# PROBLEM DETAILS:
Using the data below, count the lines that carry the string "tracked" and write only the count.

# Excerpts from a dataset:
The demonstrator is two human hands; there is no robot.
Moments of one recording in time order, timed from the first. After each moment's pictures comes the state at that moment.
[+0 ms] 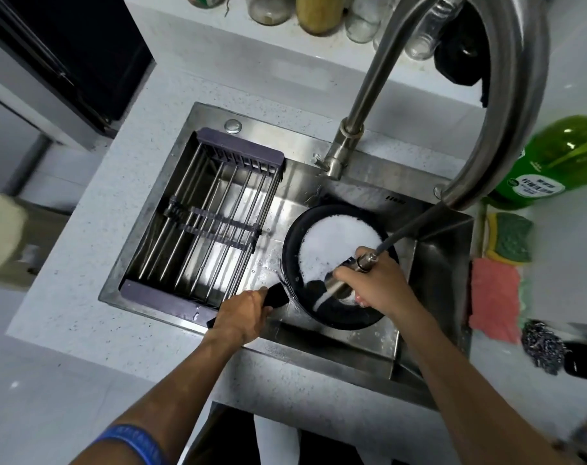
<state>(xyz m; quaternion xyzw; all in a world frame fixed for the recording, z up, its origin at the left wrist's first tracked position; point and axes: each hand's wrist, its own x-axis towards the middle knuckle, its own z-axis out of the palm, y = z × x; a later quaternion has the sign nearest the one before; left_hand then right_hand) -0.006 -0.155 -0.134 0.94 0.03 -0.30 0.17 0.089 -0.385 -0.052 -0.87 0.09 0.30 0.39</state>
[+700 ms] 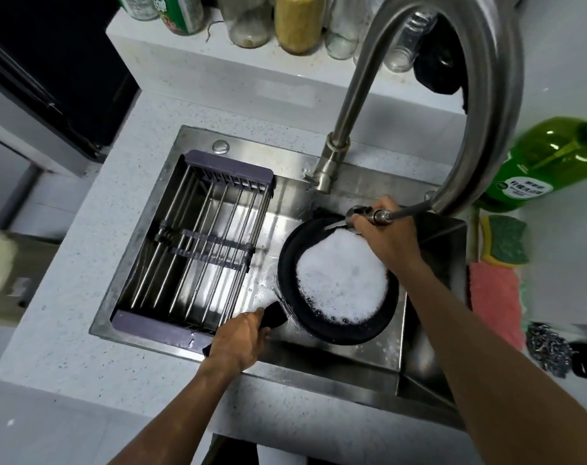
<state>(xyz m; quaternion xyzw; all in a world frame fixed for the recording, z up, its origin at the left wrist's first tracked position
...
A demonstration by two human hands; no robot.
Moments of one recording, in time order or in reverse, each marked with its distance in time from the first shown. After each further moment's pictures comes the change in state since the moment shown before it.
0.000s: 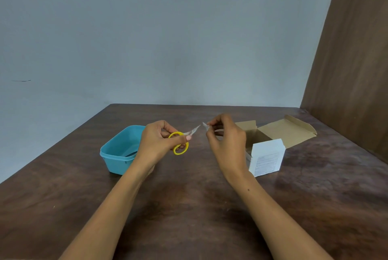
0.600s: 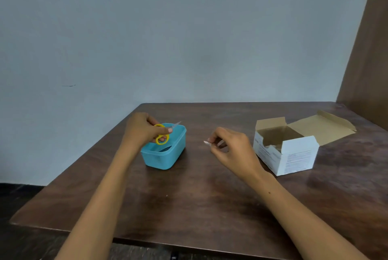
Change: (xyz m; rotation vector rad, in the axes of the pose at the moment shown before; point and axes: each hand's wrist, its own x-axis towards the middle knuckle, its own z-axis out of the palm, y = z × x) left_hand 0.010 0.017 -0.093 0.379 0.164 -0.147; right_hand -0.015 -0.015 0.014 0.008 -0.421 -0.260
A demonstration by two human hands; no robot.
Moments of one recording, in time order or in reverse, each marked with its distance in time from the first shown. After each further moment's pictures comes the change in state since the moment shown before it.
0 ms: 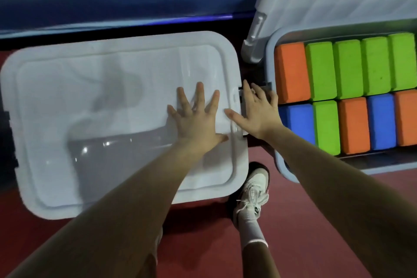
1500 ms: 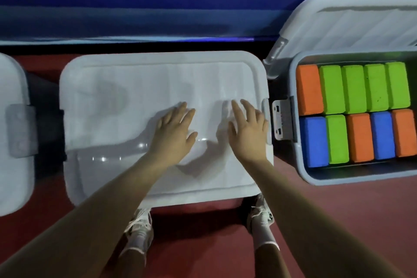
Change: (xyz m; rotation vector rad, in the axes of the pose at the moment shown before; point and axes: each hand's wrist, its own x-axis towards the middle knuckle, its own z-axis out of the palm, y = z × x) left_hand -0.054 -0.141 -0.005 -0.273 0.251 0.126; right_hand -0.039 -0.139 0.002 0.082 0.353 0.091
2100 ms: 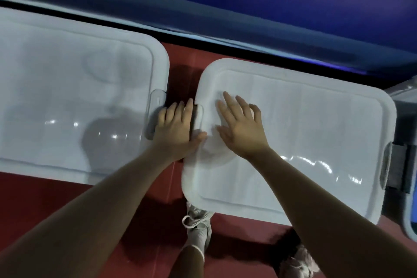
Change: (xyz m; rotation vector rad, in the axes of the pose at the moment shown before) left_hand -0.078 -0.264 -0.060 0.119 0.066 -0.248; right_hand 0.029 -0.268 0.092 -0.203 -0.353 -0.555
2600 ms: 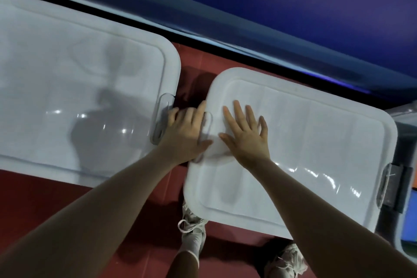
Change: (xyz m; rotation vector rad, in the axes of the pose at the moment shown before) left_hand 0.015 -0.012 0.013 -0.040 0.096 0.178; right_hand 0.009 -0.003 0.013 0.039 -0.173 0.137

# ANSWER BELOW:
2